The article shows that bucindolol is effective for patients who test homozygous for the Arg-389 allele, although not extraordinarily effective, said Lanfear. Existing beta blockers are approximately as effective in general patient populations, he said.
However, he cautioned that researchers cannot draw an accurate conclusion on this matter without directly comparing the effects of bucindolol in patients known to be homozygous for the Arg-389 allele against an unselected cohort given another beta blocker. Such a study has not been conducted.
“I don’t think there’s an advantage to bucindolol over other beta blockers; that definitely has not been proven.”
The study showed that patients homozygous for the Arg-389 polymorphism in the beta-1 adrenergic receptor gene experienced a 38-percent reduction in mortality when given bucindolol versus placebo, and a 34-percent reduction in mortality or hospitalization when given bucindolol versus placebo.
However, patients carrying just one Gly-389 version of beta-1 adrenergic receptor showed no clinical response to the drug compared to placebo.
Bucindolol’s effect on mortality rate is “approximately in line with what was seen in previous beta blocker trials,” said Lanfear. For example, researchers obtained similar results in the MERIT HF trial of Toprol-XL, the US Carvedilol Heart Failure Study of Coreg, and the Cardiac Insufficiency Bisoprolol Study 2 involving Merck’s Zebeta, he said.
“They were all in the 30-percent risk reduction [range], except for the US Carvedilol trial, which showed a 65-percent relative risk reduction,” said Lanfear. “I don’t think there’s an advantage to bucindolol over other beta blockers; that definitely has not been proven.”
“I think the importance of the paper is that … personalized medicine might be a better approach” in heart failure treatment, according to Douglas Mann, chief of cardiology at the Texas Heart Institute and Baylor College of Medicine.
In general, about 20 percent of patients don’t respond to treatment with beta blockers while others get worse, he said. There is no genetic link proven for response to beta blockers other than bucindolol. However, “it’s certainly worth testing the hypothesis that we may be able to identify [responding] patients ahead of time,” he said.
It may turn out that these patients carry the Gly-389 allele that is linked to lack of response to bucindolol, he added.

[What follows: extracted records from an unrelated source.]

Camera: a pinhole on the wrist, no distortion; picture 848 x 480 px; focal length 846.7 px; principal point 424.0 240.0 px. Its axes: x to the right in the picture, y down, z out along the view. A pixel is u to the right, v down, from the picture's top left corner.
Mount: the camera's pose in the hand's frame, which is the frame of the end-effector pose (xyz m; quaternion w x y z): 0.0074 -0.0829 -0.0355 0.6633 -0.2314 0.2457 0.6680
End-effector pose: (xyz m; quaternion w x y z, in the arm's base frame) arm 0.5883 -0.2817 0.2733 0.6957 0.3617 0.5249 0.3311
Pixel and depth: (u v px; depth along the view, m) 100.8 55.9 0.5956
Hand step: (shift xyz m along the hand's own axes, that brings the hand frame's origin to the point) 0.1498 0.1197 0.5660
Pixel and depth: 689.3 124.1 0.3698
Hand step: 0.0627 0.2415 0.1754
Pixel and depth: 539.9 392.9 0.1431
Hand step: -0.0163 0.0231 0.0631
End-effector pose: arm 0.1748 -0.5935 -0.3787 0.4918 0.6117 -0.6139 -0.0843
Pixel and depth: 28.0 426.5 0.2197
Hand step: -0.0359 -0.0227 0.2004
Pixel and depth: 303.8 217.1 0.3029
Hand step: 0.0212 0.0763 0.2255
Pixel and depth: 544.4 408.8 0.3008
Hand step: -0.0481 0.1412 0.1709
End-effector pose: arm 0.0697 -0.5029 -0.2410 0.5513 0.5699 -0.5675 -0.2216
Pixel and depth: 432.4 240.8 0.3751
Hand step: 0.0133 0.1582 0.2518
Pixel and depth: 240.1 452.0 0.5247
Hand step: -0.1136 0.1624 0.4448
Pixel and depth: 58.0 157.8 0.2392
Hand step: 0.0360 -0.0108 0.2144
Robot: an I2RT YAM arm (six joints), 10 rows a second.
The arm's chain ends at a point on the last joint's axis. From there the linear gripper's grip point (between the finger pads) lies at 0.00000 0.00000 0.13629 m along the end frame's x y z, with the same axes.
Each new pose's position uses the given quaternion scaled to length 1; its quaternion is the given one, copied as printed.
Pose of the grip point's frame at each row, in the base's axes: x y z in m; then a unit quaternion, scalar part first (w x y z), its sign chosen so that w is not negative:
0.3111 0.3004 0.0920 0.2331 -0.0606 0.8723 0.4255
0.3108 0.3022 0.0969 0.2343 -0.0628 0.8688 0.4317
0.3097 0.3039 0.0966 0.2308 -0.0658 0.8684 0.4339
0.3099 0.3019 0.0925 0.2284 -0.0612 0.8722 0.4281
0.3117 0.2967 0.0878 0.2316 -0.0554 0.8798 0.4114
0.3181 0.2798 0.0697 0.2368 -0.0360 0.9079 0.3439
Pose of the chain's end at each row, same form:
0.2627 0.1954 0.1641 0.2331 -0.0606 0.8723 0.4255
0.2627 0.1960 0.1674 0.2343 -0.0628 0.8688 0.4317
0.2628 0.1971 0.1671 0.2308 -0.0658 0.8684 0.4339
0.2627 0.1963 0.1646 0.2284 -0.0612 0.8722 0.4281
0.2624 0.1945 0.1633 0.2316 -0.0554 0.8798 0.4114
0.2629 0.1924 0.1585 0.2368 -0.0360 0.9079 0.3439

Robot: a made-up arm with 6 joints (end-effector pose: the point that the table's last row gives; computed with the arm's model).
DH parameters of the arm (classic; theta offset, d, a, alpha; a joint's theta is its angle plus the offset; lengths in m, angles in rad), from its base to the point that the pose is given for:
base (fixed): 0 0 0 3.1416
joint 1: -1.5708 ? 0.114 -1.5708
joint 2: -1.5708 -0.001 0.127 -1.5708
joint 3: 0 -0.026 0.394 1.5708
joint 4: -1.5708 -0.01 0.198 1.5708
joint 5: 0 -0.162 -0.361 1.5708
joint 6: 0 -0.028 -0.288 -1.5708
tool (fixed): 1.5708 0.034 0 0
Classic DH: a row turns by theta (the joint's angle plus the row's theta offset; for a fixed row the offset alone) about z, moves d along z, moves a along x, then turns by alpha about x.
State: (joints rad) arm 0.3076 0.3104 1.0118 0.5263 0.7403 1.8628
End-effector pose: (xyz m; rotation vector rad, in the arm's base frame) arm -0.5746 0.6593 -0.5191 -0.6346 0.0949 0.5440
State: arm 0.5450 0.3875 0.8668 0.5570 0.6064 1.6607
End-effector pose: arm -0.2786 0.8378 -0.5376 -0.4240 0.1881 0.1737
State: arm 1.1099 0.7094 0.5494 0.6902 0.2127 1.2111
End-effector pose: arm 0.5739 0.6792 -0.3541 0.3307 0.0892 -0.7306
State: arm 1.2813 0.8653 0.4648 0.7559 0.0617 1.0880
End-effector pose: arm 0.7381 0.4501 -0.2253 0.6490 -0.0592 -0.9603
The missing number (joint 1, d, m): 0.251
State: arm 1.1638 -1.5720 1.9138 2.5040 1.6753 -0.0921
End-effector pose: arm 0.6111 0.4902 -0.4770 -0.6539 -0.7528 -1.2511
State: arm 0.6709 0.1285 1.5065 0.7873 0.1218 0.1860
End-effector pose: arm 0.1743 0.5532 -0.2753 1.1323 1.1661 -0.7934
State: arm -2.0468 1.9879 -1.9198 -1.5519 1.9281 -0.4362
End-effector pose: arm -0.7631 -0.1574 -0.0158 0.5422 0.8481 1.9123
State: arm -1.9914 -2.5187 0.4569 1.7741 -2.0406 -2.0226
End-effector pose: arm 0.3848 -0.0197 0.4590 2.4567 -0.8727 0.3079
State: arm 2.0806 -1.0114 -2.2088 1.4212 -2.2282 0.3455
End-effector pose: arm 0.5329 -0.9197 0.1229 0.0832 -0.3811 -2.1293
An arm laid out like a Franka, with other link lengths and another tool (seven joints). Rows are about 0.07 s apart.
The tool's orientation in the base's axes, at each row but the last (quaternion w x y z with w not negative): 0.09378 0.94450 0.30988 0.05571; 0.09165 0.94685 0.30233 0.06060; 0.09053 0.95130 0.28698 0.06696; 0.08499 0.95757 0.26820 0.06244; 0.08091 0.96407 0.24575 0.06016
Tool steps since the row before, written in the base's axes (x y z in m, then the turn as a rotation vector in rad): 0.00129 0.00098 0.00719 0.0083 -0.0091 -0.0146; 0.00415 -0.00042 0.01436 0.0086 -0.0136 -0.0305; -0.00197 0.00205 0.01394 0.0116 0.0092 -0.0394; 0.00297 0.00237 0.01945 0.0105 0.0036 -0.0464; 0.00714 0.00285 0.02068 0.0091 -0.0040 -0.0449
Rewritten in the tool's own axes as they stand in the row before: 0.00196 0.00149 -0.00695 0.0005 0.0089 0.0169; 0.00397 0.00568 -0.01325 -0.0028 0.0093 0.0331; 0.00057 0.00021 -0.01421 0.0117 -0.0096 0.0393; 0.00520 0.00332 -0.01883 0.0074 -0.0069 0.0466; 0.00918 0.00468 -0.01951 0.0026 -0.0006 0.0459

"It’s going to take further study to figure out” whether the Gly allele of the beta-1 adrenergic receptor is linked to response to other beta blockers,” Ligget said. But because the gene is important to bucindolol response, “you would think that it would.”

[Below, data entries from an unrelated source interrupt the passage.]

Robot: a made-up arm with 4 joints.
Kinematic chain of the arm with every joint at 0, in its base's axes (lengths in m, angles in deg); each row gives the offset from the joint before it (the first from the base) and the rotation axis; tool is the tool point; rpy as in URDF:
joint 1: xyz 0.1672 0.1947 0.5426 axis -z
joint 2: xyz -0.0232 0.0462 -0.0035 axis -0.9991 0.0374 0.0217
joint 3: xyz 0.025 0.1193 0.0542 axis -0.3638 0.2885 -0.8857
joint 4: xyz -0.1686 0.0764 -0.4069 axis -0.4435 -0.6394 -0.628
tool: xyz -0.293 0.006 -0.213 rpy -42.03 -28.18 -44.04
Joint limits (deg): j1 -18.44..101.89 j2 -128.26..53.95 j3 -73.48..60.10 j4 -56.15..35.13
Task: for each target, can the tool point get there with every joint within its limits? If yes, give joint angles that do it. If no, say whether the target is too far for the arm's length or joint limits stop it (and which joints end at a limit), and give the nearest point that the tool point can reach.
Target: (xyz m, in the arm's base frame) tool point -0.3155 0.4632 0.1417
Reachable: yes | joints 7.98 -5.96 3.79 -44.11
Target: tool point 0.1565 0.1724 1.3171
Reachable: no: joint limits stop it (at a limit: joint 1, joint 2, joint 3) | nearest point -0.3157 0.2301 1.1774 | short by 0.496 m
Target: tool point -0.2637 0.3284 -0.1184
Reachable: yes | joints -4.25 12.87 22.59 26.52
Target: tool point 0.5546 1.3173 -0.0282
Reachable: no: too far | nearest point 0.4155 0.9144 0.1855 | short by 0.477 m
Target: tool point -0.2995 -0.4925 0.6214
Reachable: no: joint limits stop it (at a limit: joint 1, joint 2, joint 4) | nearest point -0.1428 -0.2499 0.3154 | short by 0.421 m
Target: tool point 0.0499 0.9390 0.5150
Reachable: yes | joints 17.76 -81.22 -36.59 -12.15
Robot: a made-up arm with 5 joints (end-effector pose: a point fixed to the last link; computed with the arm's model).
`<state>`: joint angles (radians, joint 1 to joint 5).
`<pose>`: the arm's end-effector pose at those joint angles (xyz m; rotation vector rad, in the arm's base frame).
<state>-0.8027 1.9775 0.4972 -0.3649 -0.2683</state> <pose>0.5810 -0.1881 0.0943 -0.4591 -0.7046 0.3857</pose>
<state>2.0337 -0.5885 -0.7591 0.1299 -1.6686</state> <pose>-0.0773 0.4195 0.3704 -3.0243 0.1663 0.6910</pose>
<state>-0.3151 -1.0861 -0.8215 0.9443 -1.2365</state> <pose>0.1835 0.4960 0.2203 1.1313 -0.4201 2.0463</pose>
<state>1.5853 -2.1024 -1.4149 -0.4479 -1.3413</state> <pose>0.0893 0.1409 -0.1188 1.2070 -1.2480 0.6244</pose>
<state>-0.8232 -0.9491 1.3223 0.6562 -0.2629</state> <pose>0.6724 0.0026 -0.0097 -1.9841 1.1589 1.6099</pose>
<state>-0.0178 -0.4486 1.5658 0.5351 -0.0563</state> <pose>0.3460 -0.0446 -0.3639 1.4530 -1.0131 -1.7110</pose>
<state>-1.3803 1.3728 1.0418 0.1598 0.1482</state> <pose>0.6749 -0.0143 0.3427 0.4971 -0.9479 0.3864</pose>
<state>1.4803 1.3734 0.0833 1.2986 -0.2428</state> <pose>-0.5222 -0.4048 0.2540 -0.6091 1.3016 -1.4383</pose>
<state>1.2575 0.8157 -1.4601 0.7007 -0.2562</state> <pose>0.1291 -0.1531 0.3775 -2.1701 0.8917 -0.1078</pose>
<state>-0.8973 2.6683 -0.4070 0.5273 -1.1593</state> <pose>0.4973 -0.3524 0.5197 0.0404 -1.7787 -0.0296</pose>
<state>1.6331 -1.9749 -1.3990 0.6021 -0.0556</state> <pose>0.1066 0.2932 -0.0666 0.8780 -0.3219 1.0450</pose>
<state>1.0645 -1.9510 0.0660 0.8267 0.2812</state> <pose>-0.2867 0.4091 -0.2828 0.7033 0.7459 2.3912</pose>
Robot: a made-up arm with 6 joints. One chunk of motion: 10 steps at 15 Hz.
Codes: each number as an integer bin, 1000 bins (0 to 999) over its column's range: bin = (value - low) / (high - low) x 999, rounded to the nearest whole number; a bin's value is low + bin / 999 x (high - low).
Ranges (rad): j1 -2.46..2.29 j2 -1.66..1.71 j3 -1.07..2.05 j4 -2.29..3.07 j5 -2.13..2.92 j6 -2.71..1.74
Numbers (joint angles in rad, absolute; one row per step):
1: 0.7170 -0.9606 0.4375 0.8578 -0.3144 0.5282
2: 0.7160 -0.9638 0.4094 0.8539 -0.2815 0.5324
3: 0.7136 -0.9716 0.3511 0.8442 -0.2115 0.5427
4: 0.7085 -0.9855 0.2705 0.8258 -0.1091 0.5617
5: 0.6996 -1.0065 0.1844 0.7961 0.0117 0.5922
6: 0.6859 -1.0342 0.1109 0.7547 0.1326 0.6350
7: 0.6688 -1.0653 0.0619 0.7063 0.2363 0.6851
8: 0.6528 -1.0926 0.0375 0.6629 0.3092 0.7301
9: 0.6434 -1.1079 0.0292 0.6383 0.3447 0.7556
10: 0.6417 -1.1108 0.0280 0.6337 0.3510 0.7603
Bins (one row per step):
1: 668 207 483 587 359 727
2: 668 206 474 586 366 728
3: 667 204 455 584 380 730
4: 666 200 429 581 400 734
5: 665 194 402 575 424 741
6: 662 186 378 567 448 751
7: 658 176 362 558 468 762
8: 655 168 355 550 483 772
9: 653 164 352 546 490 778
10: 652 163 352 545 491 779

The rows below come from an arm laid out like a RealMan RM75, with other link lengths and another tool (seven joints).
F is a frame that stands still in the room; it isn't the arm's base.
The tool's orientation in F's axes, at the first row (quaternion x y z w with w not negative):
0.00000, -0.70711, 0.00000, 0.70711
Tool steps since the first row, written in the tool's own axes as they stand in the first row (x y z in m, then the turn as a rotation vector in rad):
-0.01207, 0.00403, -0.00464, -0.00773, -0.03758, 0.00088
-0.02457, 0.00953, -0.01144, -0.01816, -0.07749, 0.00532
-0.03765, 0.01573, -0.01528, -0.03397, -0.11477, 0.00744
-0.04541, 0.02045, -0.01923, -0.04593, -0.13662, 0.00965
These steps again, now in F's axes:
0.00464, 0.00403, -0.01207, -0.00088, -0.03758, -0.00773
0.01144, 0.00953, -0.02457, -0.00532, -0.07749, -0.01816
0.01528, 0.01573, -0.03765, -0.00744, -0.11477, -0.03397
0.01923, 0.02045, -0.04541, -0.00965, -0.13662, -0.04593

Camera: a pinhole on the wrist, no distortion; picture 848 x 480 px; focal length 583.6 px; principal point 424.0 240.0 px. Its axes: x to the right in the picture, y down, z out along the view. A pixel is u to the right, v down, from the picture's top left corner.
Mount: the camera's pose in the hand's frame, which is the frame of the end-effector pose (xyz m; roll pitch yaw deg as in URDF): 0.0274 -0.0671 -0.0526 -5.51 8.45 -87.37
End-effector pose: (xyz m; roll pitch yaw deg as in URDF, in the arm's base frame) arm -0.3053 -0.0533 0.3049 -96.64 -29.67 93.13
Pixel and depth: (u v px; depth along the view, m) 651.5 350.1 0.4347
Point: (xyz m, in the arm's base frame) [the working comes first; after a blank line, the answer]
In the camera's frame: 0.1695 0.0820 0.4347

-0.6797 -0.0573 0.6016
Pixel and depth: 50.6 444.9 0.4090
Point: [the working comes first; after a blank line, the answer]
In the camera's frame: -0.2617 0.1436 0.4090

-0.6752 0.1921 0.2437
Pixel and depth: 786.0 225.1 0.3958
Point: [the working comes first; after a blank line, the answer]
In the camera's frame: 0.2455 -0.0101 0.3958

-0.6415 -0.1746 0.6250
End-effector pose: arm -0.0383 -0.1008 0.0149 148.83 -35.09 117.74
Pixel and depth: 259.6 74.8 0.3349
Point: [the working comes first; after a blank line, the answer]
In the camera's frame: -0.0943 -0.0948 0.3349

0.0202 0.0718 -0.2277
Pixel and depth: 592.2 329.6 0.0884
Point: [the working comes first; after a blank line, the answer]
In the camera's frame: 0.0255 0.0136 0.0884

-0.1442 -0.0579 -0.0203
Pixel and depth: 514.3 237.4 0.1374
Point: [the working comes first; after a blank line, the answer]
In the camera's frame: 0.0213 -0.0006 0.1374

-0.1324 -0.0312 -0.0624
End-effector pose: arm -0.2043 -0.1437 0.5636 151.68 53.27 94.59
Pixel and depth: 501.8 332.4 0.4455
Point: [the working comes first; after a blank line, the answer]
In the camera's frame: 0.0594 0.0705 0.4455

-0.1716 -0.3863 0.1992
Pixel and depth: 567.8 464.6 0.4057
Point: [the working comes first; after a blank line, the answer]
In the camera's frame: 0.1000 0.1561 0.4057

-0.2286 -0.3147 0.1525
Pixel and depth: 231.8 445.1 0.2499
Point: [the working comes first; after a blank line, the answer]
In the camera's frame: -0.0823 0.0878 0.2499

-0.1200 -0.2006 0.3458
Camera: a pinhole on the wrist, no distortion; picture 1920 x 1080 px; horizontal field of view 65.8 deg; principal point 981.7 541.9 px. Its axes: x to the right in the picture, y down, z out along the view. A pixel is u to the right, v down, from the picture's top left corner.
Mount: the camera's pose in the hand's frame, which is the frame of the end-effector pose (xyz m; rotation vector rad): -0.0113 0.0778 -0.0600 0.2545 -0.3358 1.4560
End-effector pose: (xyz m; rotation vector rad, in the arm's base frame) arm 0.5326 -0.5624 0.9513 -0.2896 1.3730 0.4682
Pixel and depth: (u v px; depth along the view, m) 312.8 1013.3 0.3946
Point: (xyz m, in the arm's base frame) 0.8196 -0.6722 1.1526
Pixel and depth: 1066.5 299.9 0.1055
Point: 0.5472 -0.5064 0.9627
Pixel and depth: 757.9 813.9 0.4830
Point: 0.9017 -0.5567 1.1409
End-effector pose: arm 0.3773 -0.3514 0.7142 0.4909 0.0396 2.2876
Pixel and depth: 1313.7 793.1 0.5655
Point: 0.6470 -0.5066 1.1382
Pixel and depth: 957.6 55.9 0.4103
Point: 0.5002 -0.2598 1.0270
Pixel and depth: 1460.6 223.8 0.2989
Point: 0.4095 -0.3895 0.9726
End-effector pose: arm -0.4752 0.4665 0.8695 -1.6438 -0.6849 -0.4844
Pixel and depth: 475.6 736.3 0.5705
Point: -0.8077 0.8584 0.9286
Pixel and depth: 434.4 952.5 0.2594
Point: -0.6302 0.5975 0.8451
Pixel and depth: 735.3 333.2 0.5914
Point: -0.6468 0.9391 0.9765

Liggett said he and colleagues have “some studies underway” to examine the effects of beta-1 adrenergic receptor and other genes on response to other beta blockers.

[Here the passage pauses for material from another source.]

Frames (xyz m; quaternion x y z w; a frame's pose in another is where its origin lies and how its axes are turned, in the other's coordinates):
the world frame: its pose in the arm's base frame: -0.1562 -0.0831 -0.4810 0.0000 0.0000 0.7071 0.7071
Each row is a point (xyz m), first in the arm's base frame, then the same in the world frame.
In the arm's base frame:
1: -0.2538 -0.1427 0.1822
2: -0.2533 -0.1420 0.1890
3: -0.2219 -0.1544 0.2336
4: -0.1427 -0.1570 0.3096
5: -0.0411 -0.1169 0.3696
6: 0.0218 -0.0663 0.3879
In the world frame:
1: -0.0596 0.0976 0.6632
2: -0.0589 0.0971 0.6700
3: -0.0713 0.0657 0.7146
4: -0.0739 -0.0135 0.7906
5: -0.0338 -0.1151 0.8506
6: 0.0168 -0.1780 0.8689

“We hope [fewer] than 10” genes are involved, he said. “That would mean that within the next few years we can come up with a kind of scorecard. My question is whether pharma is going to do it ahead of time or not – I would hope pharma would want to push forward,” he added.
Coreg works in such a broad population that there’s little need to look for genetic determinants of response, a GSK spokesperson said this week. The company has no plans to pursue such a diagnostic to identify responders, he added.
It may also not be in GSK’s best interest to pour more research into Coreg — it loses its patent protection in 2007.
An AstraZeneca spokesperson said the company has not pursued the use of pharmacogenomic tests with its beta blocker.
When asked whether ARCA is exploring marketing the beta-1 adrenergic receptor diagnostic for other purposes, such as predicting response to other beta blockers, Bristow said, “We won’t be, but I suspect that the owner of [the diagnostic for beta-1 adrenergic receptor] — once we basically sell it — will be interested in what other settings this polymorphism might modify outcomes or therapy.”